*Exercise objective*.
Your task is to give the listing below back word for word, pictures excluded.

*** Information provided Section Begins ***

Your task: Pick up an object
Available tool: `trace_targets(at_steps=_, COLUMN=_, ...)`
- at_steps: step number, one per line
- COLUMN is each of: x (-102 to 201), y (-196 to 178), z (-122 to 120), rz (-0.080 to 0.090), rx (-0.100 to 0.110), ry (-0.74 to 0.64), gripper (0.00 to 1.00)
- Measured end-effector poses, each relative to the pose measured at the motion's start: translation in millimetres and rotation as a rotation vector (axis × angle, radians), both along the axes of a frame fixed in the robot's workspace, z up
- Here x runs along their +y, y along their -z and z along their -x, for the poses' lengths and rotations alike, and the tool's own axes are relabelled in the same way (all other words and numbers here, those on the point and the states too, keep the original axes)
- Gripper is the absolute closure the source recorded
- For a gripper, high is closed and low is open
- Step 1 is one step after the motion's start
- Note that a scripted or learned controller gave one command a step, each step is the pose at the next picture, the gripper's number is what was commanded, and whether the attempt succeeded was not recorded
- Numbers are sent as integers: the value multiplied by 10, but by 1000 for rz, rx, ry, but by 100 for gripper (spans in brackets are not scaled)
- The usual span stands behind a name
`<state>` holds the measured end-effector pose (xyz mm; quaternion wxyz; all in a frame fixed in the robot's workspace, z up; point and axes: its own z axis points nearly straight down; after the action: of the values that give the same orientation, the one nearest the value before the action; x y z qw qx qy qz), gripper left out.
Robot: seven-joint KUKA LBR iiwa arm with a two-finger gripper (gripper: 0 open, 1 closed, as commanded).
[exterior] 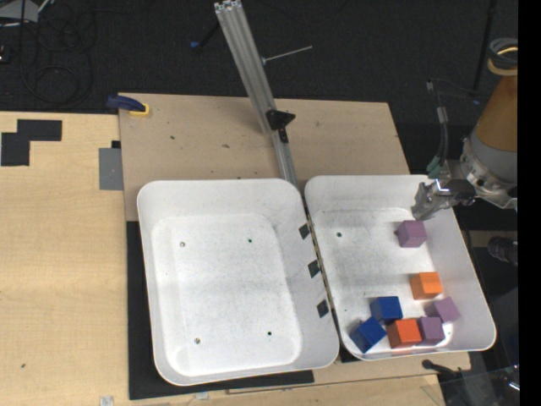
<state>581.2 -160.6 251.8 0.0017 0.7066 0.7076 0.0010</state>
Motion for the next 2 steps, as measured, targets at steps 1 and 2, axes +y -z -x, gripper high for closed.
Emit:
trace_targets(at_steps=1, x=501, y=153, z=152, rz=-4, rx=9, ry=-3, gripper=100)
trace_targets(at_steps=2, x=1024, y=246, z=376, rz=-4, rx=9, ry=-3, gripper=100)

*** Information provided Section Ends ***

*Output*.
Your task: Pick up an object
Available tool: `trace_targets(at_steps=_, COLUMN=_, ...)`
- at_steps: step number, one per line
- COLUMN is each of: x (-102 to 201), y (-196 to 178), z (-122 to 120), rz (-0.080 to 0.090), rx (-0.100 to 0.110), ry (-0.74 to 0.64), gripper (0.00 to 1.00)
- Measured end-effector poses, each relative to the pose measured at the motion's start: translation in millimetres and rotation as a rotation vector (axis × angle, radians), both along the axes of a frame fixed in the robot's workspace, z up
- Here x runs along their +y, y along their -z and z along their -x, for the poses' lengths and rotations alike, and the tool's own axes are relabelled in the same way (all other words and numbers here, those on the point and the states too, keep the original axes)
- Gripper is the absolute closure the source recorded
- For a gripper, high is closed and low is open
- Step 1 is one step after the motion's start
- Note that a scripted or learned controller gave one command a step, each step is the pose at the next picture, the gripper's number is what was commanded, and whether the attempt succeeded was not recorded
- Numbers are sent as integers: the value multiplied by 10, but by 1000 for rz, rx, ry, but by 100 for gripper (spans in brackets are not scaled)
- The usual span stands behind a name
`<state>` holds the measured end-effector pose (xyz mm; quaternion wxyz; all in a frame fixed in the robot's workspace, z up; point and axes: its own z axis points nearly straight down; after the action: of the values that give the same orientation, the one nearest the value before the action; x y z qw qx qy qz), gripper left out.
Robot: seven-joint KUKA LBR iiwa arm with a two-finger gripper (gripper: 0 open, 1 closed, as commanded).
[exterior] 
<state>581.2 -160.6 251.8 0.0017 0.7066 0.7076 0.0010</state>
Motion for the next 2 steps, as measured, targets at steps 1 and 2, axes +y -z -x, gripper high for closed.
Emit:
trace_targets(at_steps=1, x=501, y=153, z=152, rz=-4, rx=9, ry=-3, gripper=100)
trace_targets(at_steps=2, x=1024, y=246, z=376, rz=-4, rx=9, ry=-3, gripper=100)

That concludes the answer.